(Excerpts from a dataset)

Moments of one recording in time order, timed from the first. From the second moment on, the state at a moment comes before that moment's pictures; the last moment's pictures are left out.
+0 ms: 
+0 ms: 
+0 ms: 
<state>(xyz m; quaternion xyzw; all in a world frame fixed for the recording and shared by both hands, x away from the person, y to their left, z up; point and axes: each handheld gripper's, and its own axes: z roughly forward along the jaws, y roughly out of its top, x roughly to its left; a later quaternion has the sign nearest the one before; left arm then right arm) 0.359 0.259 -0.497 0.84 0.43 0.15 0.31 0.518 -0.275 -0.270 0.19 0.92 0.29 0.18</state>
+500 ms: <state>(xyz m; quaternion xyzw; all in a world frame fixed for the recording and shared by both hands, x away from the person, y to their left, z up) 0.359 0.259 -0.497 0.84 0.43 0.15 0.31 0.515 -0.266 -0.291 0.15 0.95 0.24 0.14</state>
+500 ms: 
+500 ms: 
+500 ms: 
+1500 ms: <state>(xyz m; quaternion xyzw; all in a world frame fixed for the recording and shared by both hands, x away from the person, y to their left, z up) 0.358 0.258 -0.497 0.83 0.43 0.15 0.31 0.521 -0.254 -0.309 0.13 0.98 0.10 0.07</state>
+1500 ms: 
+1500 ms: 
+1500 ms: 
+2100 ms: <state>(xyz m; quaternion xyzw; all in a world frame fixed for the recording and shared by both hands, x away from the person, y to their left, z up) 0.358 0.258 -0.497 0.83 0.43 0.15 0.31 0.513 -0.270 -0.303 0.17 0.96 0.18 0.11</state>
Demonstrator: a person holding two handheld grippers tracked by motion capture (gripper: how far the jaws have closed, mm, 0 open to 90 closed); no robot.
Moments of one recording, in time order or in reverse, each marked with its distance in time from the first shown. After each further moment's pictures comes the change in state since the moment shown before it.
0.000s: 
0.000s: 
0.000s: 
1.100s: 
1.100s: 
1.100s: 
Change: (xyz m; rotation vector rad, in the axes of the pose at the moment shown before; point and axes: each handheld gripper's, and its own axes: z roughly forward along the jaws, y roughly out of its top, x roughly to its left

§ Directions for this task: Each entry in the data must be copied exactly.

§ Answer to the exercise:
Moments of one recording in time order, timed from the first. From the second moment on, the state at a moment comes before that moment's pictures; the last moment's pictures are left out.
+0 ms: 
+0 ms: 
+0 ms: 
<state>(xyz m; quaternion xyzw; all in a world frame fixed for the recording and shared by both hands, x away from the person, y to their left, z up; point and axes: each handheld gripper's, and its own axes: z roughly forward along the jaws, y roughly out of its top, x roughly to its left; a later quaternion has the sign nearest the one before; left arm then right arm) 0.359 0.259 -0.497 0.84 0.43 0.15 0.31 0.518 -0.275 -0.270 0.19 0.92 0.29 0.18</state>
+500 ms: <state>(xyz m; quaternion xyzw; all in a world frame fixed for the recording and shared by both hands, x away from the person, y to their left, z up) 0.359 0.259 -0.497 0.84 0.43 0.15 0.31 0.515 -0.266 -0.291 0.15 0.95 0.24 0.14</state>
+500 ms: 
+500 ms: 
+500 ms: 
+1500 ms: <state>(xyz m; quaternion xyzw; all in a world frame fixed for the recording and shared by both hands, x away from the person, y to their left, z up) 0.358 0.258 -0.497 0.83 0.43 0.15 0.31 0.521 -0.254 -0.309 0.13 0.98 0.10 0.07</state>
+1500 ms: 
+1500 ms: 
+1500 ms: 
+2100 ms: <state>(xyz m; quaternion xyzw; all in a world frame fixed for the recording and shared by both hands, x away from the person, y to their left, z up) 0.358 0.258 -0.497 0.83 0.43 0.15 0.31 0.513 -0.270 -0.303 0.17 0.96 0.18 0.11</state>
Demonstrator: a person holding two handheld grippers tracked by motion capture (gripper: how far the jaws have closed, mm, 0 open to 90 closed); no robot.
Moments of one recording, in time order or in reverse, each marked with its distance in time from the first shown. After each further moment's pictures comes the change in state since the moment shown before it.
0.000s: 
0.000s: 
0.000s: 
1.100s: 
1.100s: 
1.100s: 
Change: (xyz m; rotation vector rad, in the axes of the pose at the moment shown before; point and axes: each handheld gripper's, and its own axes: z roughly forward along the jaws, y roughly out of its top, x roughly to its left

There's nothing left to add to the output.